ヤロウについて興味のある方は、ぜひこの記事を参考にしてみてくださいね。
おさらい
【効果】
- 抗菌・抗ウイルス作用
- 抗炎症作用
- 女性ホルモン様作用
【注意点・副作用・禁忌】
- 妊娠中や授乳中の方、お子様は摂取を避けましょう。
- キク科のアレルギーがある方も摂取を控えましょう。
【おすすめの取り方】
- ハーブティー
- お料理のアレンジに
研究情報(エビデンス)
下記の研究データ、エビデンスを参考にさせて頂きました。
局所適用における抗炎症能を有する伝統的に使用されているノコギリソウ(Achillea millefolium L. Asteraceae)油抽出物の推定
https://pubmed.ncbi.nlm.nih.gov/28163113/
この研究は、油ノコギリソウ抽出物が局所皮膚障害の治療に有用であるかどうかを評価しました。実験では、ラウリル硫酸ナトリウム試験を使用し、人工的に刺激された皮膚における生物物理学的パラメータを測定しました。結果から、油ノコギリソウ抽出物は抗炎症特性を持ち、皮膚のpHと水分を調整することが示されました。これは、皮膚科学的用途において有望な植物調製物の一つである可能性があります。

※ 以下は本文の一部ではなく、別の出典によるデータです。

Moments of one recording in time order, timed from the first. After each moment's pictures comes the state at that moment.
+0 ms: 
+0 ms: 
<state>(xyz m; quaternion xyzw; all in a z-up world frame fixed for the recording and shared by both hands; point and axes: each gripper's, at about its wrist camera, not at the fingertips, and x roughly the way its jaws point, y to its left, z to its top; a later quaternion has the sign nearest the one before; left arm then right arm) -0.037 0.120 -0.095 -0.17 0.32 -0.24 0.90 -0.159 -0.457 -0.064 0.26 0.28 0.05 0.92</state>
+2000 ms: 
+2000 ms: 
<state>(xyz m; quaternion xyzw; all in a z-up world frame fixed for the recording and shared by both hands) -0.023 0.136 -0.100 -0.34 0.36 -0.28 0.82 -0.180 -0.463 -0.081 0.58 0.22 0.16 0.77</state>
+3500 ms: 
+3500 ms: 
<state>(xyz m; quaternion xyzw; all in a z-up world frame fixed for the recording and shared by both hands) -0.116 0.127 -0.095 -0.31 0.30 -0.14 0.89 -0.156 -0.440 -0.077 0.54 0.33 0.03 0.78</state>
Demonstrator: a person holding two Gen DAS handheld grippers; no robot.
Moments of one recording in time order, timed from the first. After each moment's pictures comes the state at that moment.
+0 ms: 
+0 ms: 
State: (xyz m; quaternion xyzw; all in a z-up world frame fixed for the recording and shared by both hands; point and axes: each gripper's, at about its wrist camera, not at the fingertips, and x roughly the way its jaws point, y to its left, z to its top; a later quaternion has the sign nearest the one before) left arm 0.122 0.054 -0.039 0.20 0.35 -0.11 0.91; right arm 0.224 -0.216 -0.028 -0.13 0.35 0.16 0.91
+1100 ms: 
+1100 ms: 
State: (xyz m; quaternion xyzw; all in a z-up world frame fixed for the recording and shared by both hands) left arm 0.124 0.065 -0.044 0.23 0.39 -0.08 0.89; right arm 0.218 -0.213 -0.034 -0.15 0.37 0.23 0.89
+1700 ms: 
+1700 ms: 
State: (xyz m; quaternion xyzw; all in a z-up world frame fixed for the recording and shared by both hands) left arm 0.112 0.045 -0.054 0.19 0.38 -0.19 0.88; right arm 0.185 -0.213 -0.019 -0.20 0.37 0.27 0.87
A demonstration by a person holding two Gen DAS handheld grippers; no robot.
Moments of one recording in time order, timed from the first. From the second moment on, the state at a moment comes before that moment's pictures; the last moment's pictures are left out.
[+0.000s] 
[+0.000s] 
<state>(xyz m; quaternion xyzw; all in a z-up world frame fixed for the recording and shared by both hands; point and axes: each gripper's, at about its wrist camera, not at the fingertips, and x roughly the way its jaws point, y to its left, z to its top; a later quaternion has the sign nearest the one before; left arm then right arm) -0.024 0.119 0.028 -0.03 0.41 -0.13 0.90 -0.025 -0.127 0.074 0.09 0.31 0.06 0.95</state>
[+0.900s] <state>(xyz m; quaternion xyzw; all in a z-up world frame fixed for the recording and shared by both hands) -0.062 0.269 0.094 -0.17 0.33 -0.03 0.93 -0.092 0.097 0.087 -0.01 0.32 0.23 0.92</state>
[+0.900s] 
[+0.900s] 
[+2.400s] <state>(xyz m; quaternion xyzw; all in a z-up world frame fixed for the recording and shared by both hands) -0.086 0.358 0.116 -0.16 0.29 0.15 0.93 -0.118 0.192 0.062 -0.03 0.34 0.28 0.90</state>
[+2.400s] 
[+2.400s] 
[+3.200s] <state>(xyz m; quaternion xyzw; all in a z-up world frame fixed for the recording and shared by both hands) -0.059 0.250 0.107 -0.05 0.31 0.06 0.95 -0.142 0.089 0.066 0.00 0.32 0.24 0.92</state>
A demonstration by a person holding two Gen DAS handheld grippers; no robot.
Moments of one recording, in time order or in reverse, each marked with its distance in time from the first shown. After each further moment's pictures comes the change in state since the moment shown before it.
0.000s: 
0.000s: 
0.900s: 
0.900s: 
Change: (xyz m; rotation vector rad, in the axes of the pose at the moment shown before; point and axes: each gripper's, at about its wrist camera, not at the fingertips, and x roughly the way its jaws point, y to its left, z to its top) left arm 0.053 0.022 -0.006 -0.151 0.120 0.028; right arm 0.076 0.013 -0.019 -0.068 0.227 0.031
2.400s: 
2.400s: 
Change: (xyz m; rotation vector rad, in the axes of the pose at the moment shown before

アキレア・ミレフォリウムL.(キク科)の利尿作用におけるブラジキニンおよびプロスタグランジンの関与
https://pubmed.ncbi.nlm.nih.gov/23791807/
この研究では、アキレアミレフォリウムの抽出物と半精製画分の利尿活性をWistarラットで評価し、ヒドロクロロチアジドと同様にヒドロエタノール抽出物とジクロロメタン亜分画は尿量と電解質排泄を増加させることが分かりました。この利尿効果はブラジキニンB2受容体の活性化とシクロオキシゲナーゼの活性に依存しており、アキレアミレフォリウムの利尿作用を支持しています。